▶ [TASK DIRECTIONS]: Check the records below line by line for the string "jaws". Give the number of lines that contain it and nothing else.

Start of Block

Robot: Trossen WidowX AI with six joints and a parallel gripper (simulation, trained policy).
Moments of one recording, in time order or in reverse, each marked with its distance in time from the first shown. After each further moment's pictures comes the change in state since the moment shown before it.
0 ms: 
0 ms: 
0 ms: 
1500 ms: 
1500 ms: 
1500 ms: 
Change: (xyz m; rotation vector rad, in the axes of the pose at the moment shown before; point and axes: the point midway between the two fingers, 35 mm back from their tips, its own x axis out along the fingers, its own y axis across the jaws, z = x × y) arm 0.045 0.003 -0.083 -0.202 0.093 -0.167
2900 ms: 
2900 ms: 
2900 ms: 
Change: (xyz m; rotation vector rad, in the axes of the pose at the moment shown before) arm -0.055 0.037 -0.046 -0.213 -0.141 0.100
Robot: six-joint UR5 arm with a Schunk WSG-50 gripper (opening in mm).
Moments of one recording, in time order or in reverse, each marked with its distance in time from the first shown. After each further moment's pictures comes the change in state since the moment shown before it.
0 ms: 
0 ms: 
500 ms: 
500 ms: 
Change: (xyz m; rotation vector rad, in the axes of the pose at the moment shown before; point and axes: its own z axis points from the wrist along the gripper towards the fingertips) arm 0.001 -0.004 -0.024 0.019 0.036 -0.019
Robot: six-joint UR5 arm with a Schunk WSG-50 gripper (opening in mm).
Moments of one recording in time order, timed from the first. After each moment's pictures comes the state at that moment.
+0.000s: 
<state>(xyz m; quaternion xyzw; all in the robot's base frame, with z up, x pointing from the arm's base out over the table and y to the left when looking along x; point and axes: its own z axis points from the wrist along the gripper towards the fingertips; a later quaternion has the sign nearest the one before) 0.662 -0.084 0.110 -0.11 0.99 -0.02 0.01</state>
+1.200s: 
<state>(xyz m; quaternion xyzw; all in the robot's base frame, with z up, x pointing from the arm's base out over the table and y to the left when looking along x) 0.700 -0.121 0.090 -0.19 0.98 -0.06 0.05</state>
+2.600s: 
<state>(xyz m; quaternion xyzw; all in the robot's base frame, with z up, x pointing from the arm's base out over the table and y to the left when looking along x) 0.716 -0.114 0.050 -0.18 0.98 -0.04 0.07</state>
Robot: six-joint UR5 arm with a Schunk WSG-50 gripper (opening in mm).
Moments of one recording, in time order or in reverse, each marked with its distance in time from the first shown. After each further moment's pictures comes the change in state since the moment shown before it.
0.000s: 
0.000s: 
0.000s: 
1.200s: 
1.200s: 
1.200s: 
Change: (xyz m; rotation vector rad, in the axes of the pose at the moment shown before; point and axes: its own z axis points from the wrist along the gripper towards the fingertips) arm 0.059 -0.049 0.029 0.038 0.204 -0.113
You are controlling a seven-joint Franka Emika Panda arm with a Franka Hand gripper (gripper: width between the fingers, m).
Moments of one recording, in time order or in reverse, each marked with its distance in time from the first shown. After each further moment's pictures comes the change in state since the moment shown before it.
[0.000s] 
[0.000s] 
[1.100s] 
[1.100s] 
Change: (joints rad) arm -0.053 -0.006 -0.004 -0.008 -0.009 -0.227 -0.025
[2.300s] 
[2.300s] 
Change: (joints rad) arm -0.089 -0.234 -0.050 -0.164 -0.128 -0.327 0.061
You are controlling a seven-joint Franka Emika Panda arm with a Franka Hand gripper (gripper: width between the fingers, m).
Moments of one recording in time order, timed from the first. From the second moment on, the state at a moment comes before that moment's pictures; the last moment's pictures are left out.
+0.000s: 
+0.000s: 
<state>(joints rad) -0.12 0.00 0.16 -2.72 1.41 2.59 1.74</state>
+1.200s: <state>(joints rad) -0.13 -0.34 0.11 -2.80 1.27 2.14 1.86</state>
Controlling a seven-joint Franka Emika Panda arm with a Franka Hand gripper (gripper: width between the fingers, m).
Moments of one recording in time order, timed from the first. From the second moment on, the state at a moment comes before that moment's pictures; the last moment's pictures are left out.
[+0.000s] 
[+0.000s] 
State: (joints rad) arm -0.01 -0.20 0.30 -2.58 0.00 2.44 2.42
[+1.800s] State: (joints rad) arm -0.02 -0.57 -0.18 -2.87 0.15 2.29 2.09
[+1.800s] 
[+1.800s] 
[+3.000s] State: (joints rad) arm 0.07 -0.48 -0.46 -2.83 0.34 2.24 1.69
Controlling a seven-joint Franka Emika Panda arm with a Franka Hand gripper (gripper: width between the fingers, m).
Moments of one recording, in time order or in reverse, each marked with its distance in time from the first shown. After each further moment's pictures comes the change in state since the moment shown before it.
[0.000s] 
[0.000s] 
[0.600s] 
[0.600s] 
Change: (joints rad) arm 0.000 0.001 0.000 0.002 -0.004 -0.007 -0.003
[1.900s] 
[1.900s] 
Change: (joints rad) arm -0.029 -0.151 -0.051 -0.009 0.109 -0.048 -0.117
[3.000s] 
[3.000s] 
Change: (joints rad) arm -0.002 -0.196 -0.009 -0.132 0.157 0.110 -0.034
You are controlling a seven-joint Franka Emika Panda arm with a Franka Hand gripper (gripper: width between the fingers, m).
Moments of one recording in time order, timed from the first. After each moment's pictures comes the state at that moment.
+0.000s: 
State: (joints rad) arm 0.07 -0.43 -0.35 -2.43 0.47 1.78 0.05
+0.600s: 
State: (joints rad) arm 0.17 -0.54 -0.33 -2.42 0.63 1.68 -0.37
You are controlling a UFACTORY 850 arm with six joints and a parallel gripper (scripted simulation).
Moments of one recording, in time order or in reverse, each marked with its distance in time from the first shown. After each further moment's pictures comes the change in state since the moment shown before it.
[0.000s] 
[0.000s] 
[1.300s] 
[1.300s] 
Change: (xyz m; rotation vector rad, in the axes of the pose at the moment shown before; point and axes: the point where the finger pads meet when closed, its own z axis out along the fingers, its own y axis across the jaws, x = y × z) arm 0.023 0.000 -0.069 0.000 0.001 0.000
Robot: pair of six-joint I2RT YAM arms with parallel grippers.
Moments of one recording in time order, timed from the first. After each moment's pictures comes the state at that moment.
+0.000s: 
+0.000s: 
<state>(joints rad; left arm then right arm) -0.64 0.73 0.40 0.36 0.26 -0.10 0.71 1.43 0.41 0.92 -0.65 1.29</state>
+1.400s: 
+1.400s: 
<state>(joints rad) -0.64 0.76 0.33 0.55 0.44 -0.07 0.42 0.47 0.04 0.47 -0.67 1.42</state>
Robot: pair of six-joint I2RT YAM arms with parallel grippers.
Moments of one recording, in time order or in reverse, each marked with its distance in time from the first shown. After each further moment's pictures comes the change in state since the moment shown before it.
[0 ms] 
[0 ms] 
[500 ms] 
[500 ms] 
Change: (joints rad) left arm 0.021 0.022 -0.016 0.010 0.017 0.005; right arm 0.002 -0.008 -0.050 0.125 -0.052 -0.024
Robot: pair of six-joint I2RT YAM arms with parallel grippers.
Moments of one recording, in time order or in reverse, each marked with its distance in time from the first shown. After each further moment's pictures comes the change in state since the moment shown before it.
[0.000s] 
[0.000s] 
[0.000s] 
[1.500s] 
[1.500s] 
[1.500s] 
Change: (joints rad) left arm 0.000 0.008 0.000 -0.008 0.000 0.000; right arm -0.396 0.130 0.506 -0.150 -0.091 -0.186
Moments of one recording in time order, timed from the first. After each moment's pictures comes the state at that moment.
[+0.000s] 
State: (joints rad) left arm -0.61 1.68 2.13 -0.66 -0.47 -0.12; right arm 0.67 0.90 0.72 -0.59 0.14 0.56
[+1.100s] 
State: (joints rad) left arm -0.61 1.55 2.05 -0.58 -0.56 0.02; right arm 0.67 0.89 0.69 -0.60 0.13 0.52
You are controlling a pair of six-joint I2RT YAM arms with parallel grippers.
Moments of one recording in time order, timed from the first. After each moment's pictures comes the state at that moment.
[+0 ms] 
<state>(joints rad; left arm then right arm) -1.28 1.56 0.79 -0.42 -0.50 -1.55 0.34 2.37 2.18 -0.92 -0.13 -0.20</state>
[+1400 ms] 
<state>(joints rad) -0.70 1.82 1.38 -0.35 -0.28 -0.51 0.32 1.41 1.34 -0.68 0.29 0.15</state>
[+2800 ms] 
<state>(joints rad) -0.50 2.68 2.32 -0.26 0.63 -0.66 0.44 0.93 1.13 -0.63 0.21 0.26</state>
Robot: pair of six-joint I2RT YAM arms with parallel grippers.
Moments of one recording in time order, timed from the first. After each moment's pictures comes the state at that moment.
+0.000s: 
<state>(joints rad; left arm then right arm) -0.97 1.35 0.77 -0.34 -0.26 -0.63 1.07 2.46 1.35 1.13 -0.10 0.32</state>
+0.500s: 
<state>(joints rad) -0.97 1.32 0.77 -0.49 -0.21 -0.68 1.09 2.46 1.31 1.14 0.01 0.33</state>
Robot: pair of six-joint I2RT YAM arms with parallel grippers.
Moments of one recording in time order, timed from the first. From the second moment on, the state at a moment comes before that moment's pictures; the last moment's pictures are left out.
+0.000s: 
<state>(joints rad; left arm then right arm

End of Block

▶ [TASK ANSWER]: 2